# Beth Page Campground - Urbanna, Va



## joeymac (Aug 19, 2010)

Has anyone stayed at Beth Page campground lately? 
I searched the forums, and no one has posted any new information lately. 
According to their website (bethpagecamp.com), they just built a water park in 2010. 
The place looks great. Was wondering if anyone has any recommendations on sites. 
Plan on spending 10 days there, and wanted to get some input before I make the reservation.


----------



## battalionchief3 (Jun 27, 2006)

There ain't a lot to do in that part of Va without a bit of a drive, kinda in the middle of nowhere. Its a OK place. They have a ton of golf carts and they do parade up and down the streets all evening long. As long as your not there on a holiday weekend the sites are good. On holidays they pack them in so tight you cant open your awning, really, I'm serious. They have a lot of weekender's in the whole front of the park, on the water so no nice water front sites. The sites are paved and level, the lake and trampoline with beach is nice. Water park is nice. Pool is nice. There are good points and bad ones with that park. My neighbor stays at Grey's point and he says its much nicer.
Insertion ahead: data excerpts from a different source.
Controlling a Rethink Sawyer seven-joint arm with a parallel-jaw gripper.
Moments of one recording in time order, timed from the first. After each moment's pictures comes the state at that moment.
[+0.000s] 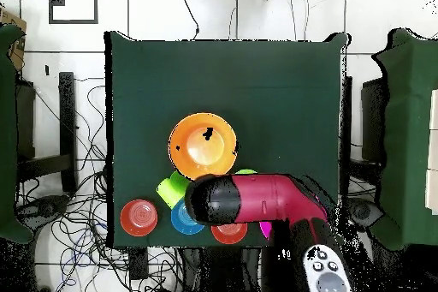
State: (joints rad) arm -0.47 -1.01 0.26 2.05 -0.34 0.71 1.55
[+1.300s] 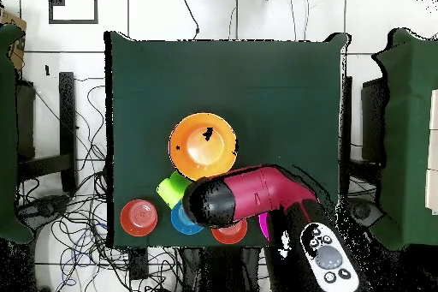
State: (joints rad) arm -0.56 -0.95 0.45 2.08 -0.51 0.75 1.55
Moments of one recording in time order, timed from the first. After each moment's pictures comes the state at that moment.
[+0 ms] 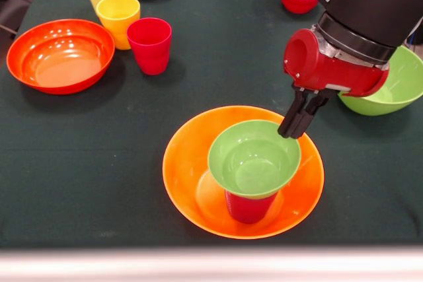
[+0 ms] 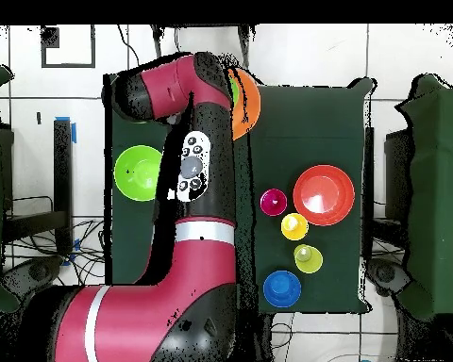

It too has a water park and he goes there a lot. You may want to consider that one.


----------



## Bob in Virginia (Jul 15, 2010)

We spent an extended weekend there last summer. Just as the Chief said above, flat sites, paved roads, nice beach and pretty good bath house, lots of golf carts. They also have great putt-putt golf course with attached ice cream parlor. The golf course is at the end of the property, so it is a long walk, or a short cart ride, or you can drive there. The water park is very nice and looks to be well maintained so far. It was very hot when we visited and the electric service held up ok, the wifi had good signal and speed too.


----------



## joeymac (Aug 19, 2010)

Well we booked out site today at BP. Thanks everyone for the input. Were going 7/23-7/29. Were so excited.


----------



## Michael1 (Apr 2, 2010)

joeymac said:


> Well we booked out site today at BP. Thanks everyone for the input. Were going 7/23-7/29. Were so excited.


I'll be there 2 weeks before you. Our kids loved it so much, they voted to go back again this year for the 4th of July. Nice place to relax.

Michael


----------